◆ **TASK**
As you print the data below, keep every line exactly as it is and leave the images behind.

(SUPPLIED RECORDS)

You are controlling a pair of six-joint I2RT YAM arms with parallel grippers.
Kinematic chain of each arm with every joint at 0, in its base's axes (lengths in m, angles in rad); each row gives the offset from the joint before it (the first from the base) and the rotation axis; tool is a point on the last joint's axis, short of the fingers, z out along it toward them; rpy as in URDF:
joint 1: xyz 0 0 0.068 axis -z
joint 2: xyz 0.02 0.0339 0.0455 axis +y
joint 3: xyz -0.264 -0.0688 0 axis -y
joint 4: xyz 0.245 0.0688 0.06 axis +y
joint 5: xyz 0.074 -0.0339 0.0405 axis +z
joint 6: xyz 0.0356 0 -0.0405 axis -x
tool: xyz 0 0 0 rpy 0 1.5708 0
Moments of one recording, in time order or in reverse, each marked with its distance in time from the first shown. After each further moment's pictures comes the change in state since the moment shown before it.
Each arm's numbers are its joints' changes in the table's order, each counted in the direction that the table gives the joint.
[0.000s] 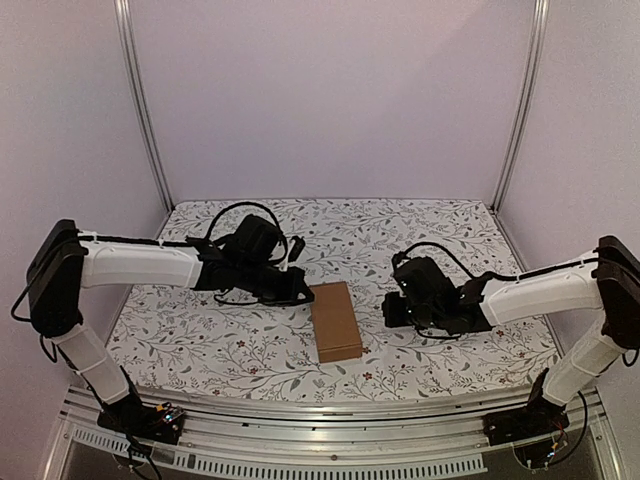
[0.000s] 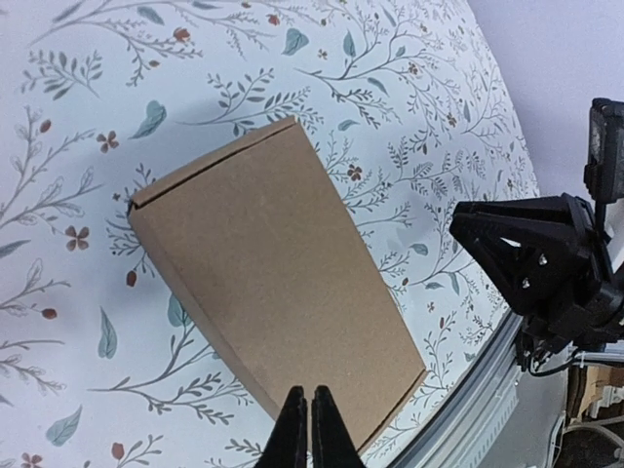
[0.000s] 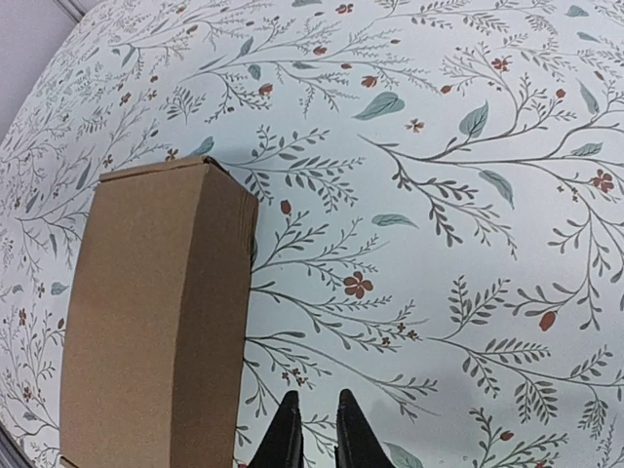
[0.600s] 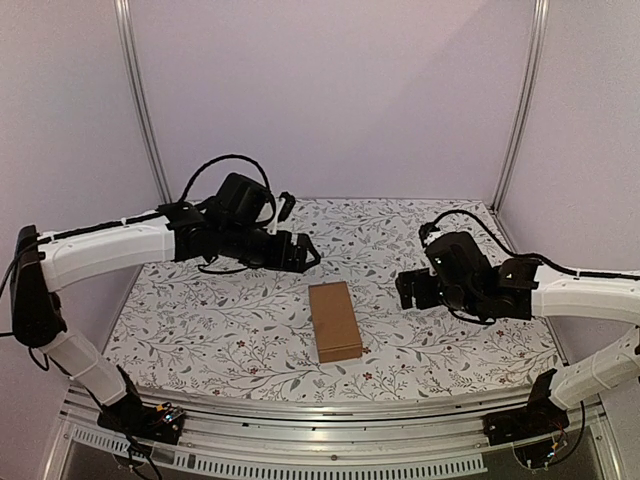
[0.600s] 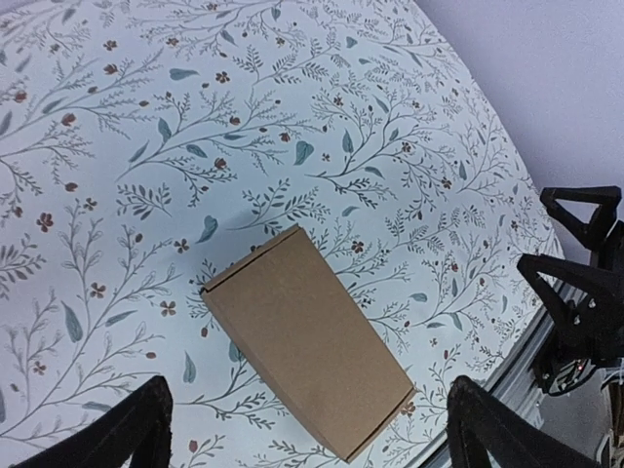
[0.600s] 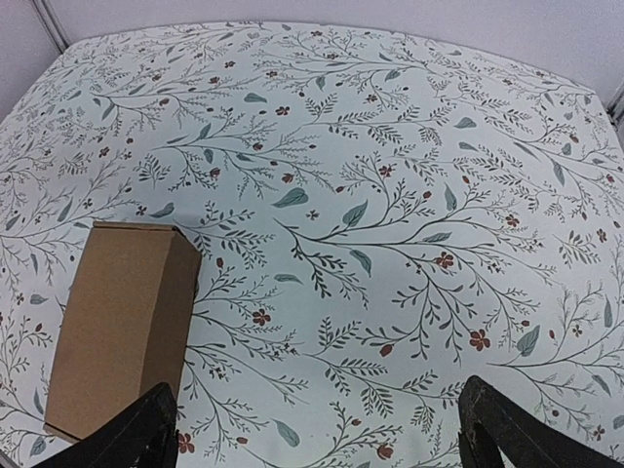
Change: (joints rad) left arm -0.011 -0.108 0.208 0.248 0.174 -0.153; right arm 0.004 -0.301 0.056 0.313 -0.197 0.196
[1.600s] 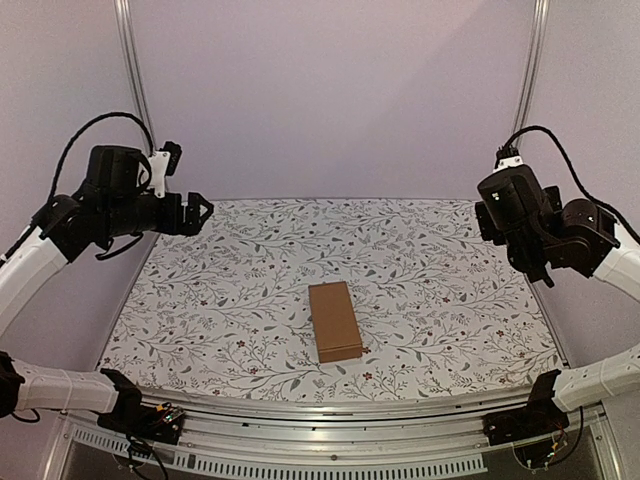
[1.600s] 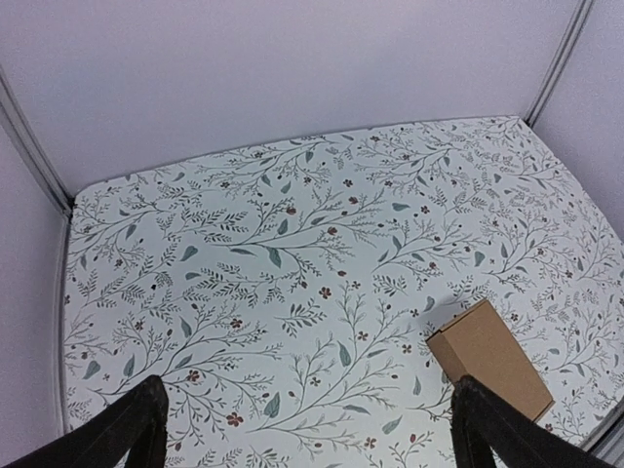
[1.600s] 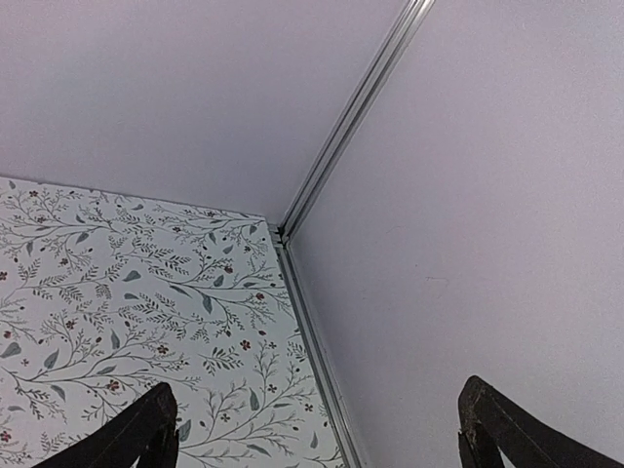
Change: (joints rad) left arm -0.313 -0.489 -0.021 0.247 0.224 -0.336; right arm 0.020 -0.159 0.438 0.544 -0.745 0.225
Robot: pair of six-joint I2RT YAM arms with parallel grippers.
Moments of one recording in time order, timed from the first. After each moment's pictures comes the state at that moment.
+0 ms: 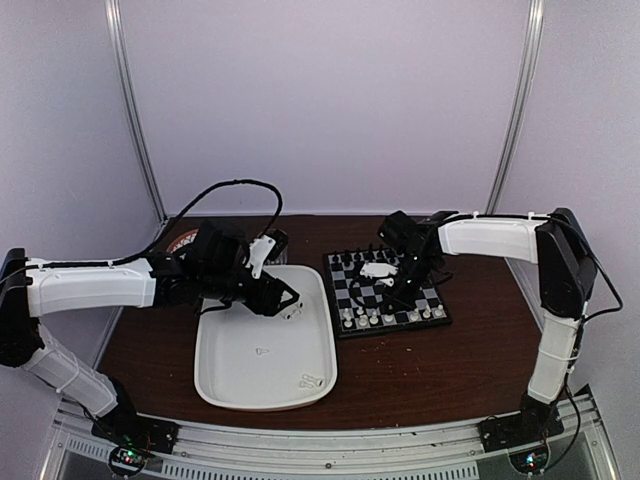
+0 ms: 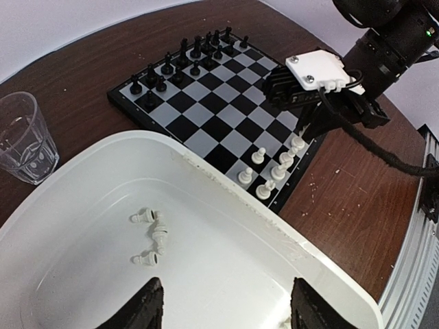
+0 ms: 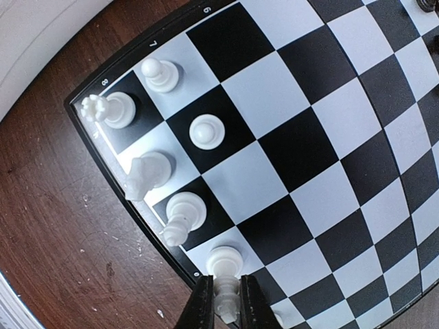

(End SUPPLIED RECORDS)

◆ **REPLY TO THE EXERCISE**
You are controlling a pair of six-joint I2RT YAM arms with parallel grippers.
Kinematic chain of each arm with every joint at 0, in its base's axes (lengths in m, angles in rad); each row gives the offset from the joint before it (the first from the base) and the rotation axis; tool is a point on the last joint's axis, short of the fingers, z out along it toward them; rpy as in URDF:
joint 1: xyz 0 0 0.068 axis -z
joint 2: xyz 0.02 0.0339 0.0455 axis +y
joint 3: xyz -0.264 -0.0688 0 axis -y
joint 4: xyz 0.245 0.0688 0.06 axis +y
joint 5: xyz 0.074 -0.0339 0.0405 axis +z
joint 6: xyz 0.0356 0 -0.0405 axis -x
tool: xyz 0 0 0 rpy 0 1.5708 0
Moments of one recording, in time order or in reverse, each marked with its distance in time from the first shown. After each further moment's pictures comes the change in state since the moment shown before it.
Each arm's numbers are its joints' changes in the table's order, each counted in the direction that the table gives the joint.
[0.000s] 
[0.000s] 
[0.000s] 
[0.600s] 
[0.600s] 
[0.600s] 
Change: (joints rad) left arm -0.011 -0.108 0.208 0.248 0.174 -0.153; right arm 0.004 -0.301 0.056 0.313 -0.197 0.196
[1.600s] 
[1.600s] 
[1.600s] 
Change: (joints rad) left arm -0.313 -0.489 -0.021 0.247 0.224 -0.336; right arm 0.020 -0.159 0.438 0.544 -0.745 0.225
Robot: pair of six-joint I2RT YAM arms with parallel grippers.
Moments of one recording in time order, timed from the first. After each moment's pictures comes the state at that moment.
+0 ms: 
+0 ms: 
+0 ms: 

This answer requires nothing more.